Looks like you need a large value bleeder resistor around the cap...

3. Jul 8, 2011

### Averagesupernova

Yep. Berkeman is correct. There is NO DC negative feedback.

4. Jul 8, 2011

### Jdo300

Hi guys,

Thank you very much for the reply. Is there any good way of knowing/determining the size bleeder resistor to use across the cap?

Thanks,
Jason O

5. Jul 8, 2011

### vk6kro

You could put a 100 K in instead of the capacitor.

This would give a stable output, a gain of 100 and improve the responsiveness of the circuit.

Not sure why you would want an integrator for this.

6. Jul 9, 2011

### Staff: Mentor

I think the cap is the piezo sensor itself that he's trying to monitor. I could be wrong, though.

Calculate the bleeder resistor value based on the bandwidth you want from the circuit. You know the capacitance value, so set the resistor to give you an RC constant that works for the measurements that you want to make.

Tell us what you come up with and why....

7. Jul 9, 2011

### Antiphon

You should first try putting a 1k resistor from the non-inverting pin to ground in place of the short. This will help eliminate input offset current differences. Then you will be able to get by with a larger value for the bleeder.

8. Jul 9, 2011

### Dickfore

Hint:

What is the value of the integral:

$$\int_{0}^{t}{(-\varepsilon) \, dt'}$$

9. Jul 9, 2011

### vk6kro

I think the cap is the piezo sensor itself that he's trying to monitor. I could be wrong, though

I suspect that a piezo sounder like this would be a bit like a crystal microphone. So, it would be equivalent to a voltage generator, in series with fairly large resistor, in series with a small capacitance but with a large output.

If so, it would probably be better off driving the non-inverting input of the opamp, which would at least be high impedance. Put a 10 Megohm resistor from the noninverting input to ground.

I would make the first stage a voltage follower by joining the output to the inverting input.

Then another stage of amplification.

The output will still be AC, though, so you would have to rectify that to drive a meter.

10. Jul 10, 2011

### Jdo300

Hi vk6kro,

I need to use an integrator with the piezo element because it's voltage output is proportional to the change in pressure applied and not according to the absolute magnitude of the applied pressure. Also, the output voltage from the piezo element is large enough (on the order of a few volts), so I don't need to directly amplify the input voltage itself.

@All,

I did try adding several different resistor values in parallel with the feedback capacitor. It appeared that any value less than 1 MOhm caused the feedback capacitor to discharge too fast (though it did correct the floating offset problem). I didn't have any larger resistors at that moment, but I it clear that a much larger resistor could cure the problem.

@ berkeman,

As for predicting the bandwidth, if I used, say a 10 MOhm resistor in parallel with the 1uF cap and model the pair as a low-pass filter, I get 15.7 Hz as the cutoff frequency, is this correct?

- Jason O

Last edited: Jul 10, 2011
11. Jul 10, 2011

### Carl Pugh

A piezo element can only output AC.
If you want to measure pressure over a long period of time, try a different approach.

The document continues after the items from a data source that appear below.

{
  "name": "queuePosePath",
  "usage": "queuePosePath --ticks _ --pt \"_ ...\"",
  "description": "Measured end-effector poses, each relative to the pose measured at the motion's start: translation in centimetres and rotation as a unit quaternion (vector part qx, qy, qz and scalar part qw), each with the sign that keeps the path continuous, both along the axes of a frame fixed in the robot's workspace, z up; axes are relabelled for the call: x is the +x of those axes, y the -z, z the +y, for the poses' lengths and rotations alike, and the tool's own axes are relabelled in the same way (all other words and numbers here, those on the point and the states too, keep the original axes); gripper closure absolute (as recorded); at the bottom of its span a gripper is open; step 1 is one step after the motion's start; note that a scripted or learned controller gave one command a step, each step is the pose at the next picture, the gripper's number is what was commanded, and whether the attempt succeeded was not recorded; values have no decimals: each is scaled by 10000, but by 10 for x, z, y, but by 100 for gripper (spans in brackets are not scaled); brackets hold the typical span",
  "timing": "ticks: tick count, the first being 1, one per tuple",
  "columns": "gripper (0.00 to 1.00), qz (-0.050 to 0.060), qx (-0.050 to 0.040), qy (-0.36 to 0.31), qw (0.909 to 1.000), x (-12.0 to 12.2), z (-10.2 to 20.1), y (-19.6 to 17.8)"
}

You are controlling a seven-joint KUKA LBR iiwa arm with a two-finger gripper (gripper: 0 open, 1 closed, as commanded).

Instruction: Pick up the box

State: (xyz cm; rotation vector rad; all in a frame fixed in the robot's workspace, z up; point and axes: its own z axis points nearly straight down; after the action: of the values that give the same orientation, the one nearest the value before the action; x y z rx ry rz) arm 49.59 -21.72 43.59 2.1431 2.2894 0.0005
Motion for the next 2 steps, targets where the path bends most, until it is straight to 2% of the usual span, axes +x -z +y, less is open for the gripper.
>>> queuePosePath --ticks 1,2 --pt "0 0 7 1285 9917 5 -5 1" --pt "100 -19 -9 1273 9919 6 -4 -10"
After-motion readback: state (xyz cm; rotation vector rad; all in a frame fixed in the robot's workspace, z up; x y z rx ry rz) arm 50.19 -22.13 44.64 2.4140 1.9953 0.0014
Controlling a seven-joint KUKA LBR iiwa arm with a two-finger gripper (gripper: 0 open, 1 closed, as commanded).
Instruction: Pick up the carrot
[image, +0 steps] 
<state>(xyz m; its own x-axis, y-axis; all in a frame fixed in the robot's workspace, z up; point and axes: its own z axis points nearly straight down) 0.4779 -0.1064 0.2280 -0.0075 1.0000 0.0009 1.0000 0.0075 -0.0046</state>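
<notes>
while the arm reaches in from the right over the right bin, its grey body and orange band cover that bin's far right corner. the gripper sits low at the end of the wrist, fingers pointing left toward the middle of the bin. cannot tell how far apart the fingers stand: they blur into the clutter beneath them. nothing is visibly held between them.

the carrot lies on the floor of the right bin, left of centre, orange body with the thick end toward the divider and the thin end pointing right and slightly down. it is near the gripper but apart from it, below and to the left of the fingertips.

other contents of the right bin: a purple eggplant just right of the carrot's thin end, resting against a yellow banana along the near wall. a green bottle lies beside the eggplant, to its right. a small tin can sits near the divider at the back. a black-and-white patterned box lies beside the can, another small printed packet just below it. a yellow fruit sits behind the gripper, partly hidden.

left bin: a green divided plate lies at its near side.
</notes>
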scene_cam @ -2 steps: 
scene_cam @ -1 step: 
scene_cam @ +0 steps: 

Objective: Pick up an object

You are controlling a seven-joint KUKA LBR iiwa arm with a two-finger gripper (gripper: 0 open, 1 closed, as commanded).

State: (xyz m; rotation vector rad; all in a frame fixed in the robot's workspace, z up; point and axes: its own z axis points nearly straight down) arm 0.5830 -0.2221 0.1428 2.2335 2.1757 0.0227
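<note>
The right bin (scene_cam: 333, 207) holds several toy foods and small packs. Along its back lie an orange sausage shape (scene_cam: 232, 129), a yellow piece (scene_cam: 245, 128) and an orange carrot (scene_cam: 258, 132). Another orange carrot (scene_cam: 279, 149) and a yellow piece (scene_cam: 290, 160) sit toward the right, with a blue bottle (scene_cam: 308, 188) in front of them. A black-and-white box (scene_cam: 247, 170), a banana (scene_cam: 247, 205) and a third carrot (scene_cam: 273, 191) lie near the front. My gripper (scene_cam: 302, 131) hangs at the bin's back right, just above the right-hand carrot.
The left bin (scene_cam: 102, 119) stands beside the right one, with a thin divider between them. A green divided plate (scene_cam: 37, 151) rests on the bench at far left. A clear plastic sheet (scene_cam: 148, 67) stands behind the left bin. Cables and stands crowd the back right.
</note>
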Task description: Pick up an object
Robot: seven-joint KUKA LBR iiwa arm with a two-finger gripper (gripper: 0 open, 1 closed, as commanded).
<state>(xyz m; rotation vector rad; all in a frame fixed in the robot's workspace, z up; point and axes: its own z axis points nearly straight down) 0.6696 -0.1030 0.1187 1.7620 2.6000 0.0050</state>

If you only want to measure the change in pressure over a period of a few minutes, use National Semiconductor LMC**** (or equivalent in other brands) operational amplifier and very high value resistors.

12. Jul 11, 2011

### Averagesupernova

Here's a trick that will probably take care of your problem. Install two diodes in series cathode to cathode in the feedback path. There is probably enough leakage current to fix the problem. You may want to be choosy about your diodes, but I have seen this trick work.

13. Jul 11, 2011

### Staff: Mentor

That's a clever trick -- hadn't seen that one before.

14. Jul 12, 2011

### Jdo300

Hi Carl,

Actually, I'm not looking to take a pressure measurement over a long period of time. After the integrator circuit, the output goes into a peak detector which measures and holds the peak output voltage value from the integrator. So if the pressure sensor value decays, it won't affect my measurement. I'm just hacking this circuit together to do some basic experiments. If I need to do anything really fancy, I would just purchase one of those piezoresistive sensors to do it properly.

@Averagesupernova,

Thanks for the tip, I'll have to try that.

Thanks,
Jason O